Having a valid Will when you die does not mean that your estate will not have to be probated. When you draft a Will you will say who you want to inherit your stuff (all of the assets you own) and you appoint someone in your Will (the Executor) who is responsible for paying your debts and then distributing your stuff among the beneficiaries you have named in your Will.

The moment before your death you own stuff; maybe a house, a bank account, a car, and RRSPs for example. The moment you die your stuff will go to one of two places; either directly to a beneficiary/ joint owner or if the asset is in your name without a named beneficiary then to your “estate”.

So let’s look at Fred Flintstone, who is killed in a freak accident while working for Mr. Slate at the quarry at age 60.   Fred and Wilma are prepared; they have valid Wills appointing each other as Executor and Pebbles as their second choice. Wilma now needs to decide whether she has to probate Fred’s estate.

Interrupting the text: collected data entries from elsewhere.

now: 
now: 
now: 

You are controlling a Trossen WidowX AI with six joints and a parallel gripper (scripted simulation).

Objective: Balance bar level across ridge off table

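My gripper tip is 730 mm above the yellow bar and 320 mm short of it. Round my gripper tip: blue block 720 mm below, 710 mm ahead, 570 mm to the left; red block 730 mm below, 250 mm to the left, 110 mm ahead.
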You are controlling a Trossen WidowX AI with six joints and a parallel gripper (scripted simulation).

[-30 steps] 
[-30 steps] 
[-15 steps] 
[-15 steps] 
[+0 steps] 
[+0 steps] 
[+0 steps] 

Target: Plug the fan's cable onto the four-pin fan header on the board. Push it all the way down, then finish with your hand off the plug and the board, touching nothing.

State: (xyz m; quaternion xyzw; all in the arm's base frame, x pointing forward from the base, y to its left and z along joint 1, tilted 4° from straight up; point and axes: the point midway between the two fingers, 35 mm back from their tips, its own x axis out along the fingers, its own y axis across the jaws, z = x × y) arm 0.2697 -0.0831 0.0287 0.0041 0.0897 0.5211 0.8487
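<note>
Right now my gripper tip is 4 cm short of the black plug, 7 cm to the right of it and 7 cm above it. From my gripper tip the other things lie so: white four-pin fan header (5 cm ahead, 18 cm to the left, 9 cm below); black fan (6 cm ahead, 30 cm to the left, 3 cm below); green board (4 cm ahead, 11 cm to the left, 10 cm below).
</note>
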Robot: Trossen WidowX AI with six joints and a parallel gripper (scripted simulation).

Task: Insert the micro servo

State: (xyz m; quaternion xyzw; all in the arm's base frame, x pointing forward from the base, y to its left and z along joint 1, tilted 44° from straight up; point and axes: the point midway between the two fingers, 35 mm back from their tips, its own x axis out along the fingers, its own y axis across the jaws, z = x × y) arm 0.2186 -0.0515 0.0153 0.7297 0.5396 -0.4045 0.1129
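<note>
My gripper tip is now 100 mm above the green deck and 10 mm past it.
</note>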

When Fred died he and Wilma owned their home jointly as joint tenants. This means Fred’s share of the house transfers to Wilma upon his death and now Wilma is the sole owner. The house does not go into Fred’s estate “pot”.   Fred has appointed Wilma his beneficiary on his RRSPs and life insurance policy, so these assets go directly to Wilma and do not go into Fred’s estate. But when Fred’s mother died she left Fred a cottage on Wetrock Lake. The deed is in Fred’s name alone and Fred could not add Wilma as a beneficiary to this type of asset, so the cottage goes into Fred’s estate.

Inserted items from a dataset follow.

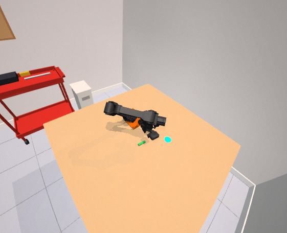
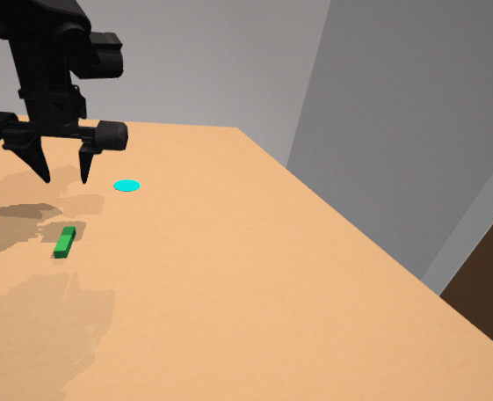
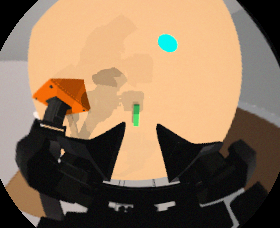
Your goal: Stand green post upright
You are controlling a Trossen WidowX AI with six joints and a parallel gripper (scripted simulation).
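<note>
Now: the green post 10 cm below my gripper tip, 3 cm to the right of it and 1 cm behind it. The rest, counted from my gripper tip: cyan circle (19 cm to the left, 11 cm below, 9 cm ahead).
</note>
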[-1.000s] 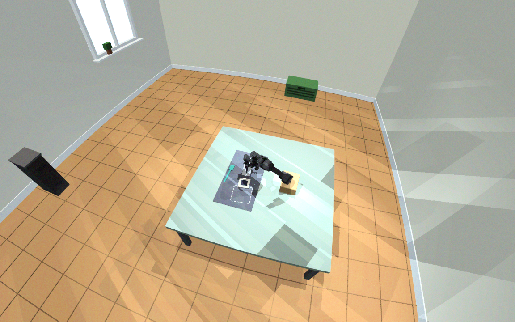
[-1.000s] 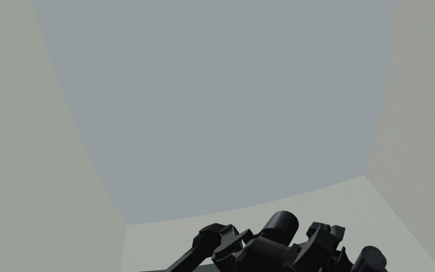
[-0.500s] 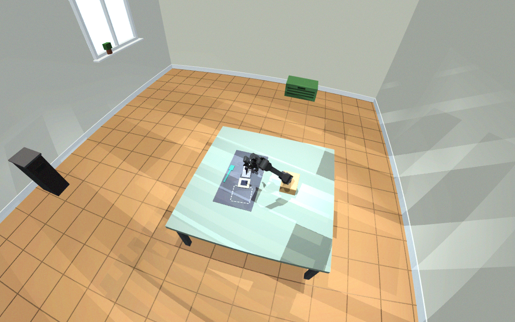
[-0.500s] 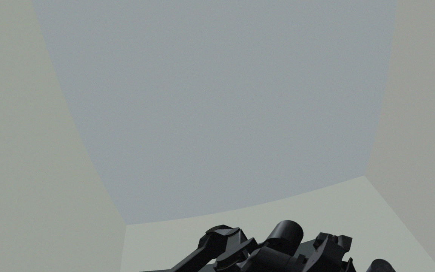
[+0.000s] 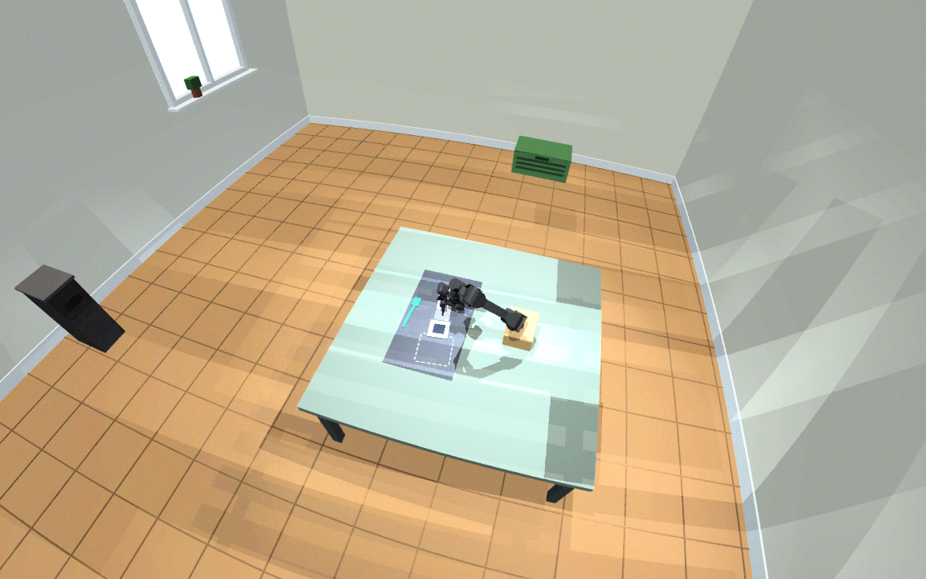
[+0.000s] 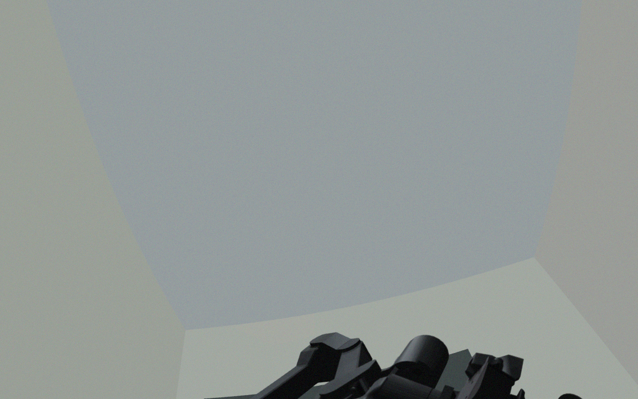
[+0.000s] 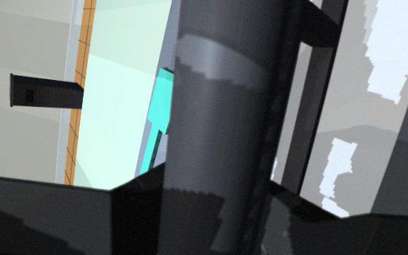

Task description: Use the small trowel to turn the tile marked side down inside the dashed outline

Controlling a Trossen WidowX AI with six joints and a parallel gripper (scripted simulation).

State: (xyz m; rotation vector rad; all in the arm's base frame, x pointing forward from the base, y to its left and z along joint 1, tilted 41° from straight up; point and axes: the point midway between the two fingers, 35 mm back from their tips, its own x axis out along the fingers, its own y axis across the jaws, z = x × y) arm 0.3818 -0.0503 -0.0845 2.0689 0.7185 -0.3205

Even though Fred left everything to Wilma in his Will, including the cottage, Wilma cannot transfer the cottage from Fred’s estate to herself or sell it to another owner without a Grant of Probate. This means Wilma will have to make an application to the Probate Court to be authorized to act on behalf of the estate. This permission document from the Court is called a Grant. The Probate Court will ensure that the Will is valid and then will police Wilma’s work to ensure that she follows Fred’s instructions in the Will, pays Fred’s debts, pays the taxes due to CRA and makes the gifts to the beneficiaries named in the Will. In exchange for overseeing Wilma’s work the Probate Court charges a tax on the value of all of the assets in the estate, in this case, only the cottage. Once Wilma has the Grant from the Court authorizing her to wind up Fred’s estate and she knows Fred’s debt is paid in full she can transfer the deed for the cottage from the estate to herself or a buyer.

In my experience my clients try hard to avoid probate because they don’t want the hassle involved nor do they want to pay probate tax. But in some cases it is better to have an asset go to your estate rather than directly to a beneficiary on your death. It’s best to consult a lawyer with expertise in estate planning to advise you about your specific situation and then you can make an informed decision.